DO YOU FIND IT EASIER TO UNDERSTAND discussions of internet technology when German techno music is playing? Do complex metaphors make you uncomfortable? Has your memory of 2010 already started to go a little fuzzy? Final question: Are you interested in a historical montage about the printing press?

The Fifth Estate describes the history of WikiLeaks, from the moment Daniel Schmitt teamed up with Julian Assange to the moment three of the world's most influential newspapers jointly released the WikiLeaks war logs.

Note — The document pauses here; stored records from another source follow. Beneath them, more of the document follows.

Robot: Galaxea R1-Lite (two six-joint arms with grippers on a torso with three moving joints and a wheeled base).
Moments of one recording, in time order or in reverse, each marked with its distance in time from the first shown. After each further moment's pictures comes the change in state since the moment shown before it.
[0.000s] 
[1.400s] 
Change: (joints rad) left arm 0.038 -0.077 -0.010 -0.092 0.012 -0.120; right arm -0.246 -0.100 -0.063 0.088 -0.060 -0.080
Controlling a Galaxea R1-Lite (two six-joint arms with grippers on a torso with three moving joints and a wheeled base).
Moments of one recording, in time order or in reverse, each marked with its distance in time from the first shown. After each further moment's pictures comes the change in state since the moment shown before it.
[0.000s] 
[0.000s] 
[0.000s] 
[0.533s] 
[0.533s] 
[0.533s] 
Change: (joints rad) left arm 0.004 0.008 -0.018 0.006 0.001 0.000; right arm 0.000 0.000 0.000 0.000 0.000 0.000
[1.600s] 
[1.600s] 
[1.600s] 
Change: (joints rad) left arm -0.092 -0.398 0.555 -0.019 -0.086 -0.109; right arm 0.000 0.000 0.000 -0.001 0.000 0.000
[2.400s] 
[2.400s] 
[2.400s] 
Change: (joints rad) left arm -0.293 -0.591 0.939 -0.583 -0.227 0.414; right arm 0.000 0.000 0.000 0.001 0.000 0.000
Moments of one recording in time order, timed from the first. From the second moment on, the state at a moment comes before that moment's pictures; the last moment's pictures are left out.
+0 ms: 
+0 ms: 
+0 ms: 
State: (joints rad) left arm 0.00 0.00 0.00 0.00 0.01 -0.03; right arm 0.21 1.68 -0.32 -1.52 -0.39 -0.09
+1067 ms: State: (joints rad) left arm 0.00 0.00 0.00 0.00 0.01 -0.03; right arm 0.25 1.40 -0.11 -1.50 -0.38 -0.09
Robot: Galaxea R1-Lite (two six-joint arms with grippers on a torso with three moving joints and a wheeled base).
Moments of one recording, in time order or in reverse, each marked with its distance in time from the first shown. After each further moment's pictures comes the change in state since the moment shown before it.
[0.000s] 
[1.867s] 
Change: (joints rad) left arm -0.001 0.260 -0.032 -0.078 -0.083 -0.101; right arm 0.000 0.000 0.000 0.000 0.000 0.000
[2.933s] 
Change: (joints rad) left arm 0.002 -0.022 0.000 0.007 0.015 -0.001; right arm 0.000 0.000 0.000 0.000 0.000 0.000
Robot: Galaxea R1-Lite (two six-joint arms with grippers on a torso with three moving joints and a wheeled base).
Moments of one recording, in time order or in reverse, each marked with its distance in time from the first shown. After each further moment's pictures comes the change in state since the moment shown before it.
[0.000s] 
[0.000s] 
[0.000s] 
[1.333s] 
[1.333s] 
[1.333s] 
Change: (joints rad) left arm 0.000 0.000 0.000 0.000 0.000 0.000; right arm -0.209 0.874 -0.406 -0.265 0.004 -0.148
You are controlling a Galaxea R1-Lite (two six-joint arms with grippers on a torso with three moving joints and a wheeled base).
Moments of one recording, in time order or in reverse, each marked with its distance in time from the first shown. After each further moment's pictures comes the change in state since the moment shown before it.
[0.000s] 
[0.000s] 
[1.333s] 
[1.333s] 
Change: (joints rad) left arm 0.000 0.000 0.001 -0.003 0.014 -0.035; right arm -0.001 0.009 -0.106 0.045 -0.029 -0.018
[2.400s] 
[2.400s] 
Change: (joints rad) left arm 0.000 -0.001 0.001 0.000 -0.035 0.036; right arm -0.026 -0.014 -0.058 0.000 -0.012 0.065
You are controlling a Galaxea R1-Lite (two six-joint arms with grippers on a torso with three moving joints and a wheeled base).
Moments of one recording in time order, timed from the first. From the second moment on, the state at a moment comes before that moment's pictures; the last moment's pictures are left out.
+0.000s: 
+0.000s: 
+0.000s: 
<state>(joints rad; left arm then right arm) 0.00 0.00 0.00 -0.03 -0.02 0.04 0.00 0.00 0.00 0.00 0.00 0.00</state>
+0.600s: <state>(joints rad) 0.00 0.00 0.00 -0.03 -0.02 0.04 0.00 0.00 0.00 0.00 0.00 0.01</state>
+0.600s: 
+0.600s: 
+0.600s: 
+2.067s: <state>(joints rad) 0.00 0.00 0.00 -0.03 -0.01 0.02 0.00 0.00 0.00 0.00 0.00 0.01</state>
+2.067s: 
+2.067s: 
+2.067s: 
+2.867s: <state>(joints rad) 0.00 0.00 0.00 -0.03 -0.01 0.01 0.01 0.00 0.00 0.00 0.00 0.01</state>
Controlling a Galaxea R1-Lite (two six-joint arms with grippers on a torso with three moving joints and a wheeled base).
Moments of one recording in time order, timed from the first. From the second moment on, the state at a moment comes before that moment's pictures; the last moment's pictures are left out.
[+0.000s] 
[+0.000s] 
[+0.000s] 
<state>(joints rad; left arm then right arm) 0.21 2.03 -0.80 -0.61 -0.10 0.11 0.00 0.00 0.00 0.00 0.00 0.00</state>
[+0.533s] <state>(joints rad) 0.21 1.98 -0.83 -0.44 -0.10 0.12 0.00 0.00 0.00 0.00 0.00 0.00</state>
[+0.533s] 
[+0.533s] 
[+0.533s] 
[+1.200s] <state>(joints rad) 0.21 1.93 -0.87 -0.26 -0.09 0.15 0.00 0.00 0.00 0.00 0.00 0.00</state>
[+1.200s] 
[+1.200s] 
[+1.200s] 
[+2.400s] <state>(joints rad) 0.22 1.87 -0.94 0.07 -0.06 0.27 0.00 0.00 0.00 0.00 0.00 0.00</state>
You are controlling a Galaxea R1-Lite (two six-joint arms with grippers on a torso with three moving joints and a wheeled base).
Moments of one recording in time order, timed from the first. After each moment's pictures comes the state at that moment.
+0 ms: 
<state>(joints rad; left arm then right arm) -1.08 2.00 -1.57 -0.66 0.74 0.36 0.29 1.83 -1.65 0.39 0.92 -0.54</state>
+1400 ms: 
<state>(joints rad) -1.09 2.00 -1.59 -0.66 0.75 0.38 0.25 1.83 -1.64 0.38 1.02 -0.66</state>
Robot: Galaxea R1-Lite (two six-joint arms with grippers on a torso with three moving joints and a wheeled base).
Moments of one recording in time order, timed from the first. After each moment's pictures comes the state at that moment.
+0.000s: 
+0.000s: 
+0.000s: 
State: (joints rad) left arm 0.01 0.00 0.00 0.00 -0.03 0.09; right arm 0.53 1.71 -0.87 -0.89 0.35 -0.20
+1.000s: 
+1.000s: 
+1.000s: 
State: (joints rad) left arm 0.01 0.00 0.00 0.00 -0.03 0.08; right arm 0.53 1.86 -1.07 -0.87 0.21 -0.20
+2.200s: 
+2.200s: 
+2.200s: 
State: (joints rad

Though Assange is brilliantly played by Benedict Cumberbatch, the film offers no insights into Assange's character or motivations. Instead, it's told almost entirely from the point of view of chipmunky, uncharismatic Daniel (Daniel Brühl), né Daniel Domscheit-Berg, WikiLeaks' former spokesperson, on whose memoir the film is in part based.

The Fifth Estate does a decent job evoking a sense of urgency around the world events WikiLeaks revealed (in case you literally don't remember three years ago) and there are some great, fun West Wing-esque scenes of American politicos responding to Assange's leaks. But the film tells us nothing about Assange that we haven't been told a thousand times already, and there's something distancing and strange about consigning him to the waxworks of historical fiction already. Moreover, The Fifth Estate elevates Daniel's role as the organization's moral compass, while glossing over any substantive discussion of whether or not it was, in fact, moral to release unredacted versions of the WikiLeaks cables.

The Fifth Estate is a profoundly silly movie about a profoundly serious topic. It's too concerned about facts to be fun, too one-sided and dogmatic to be informative, and too just plain hacky to get away with any of it. I hope smarter people are at work on a better film—and I hope they convince Cumberbatch to reprise his role as Assange, because it's the only thing worth plundering from The Fifth Estate's scrap heap.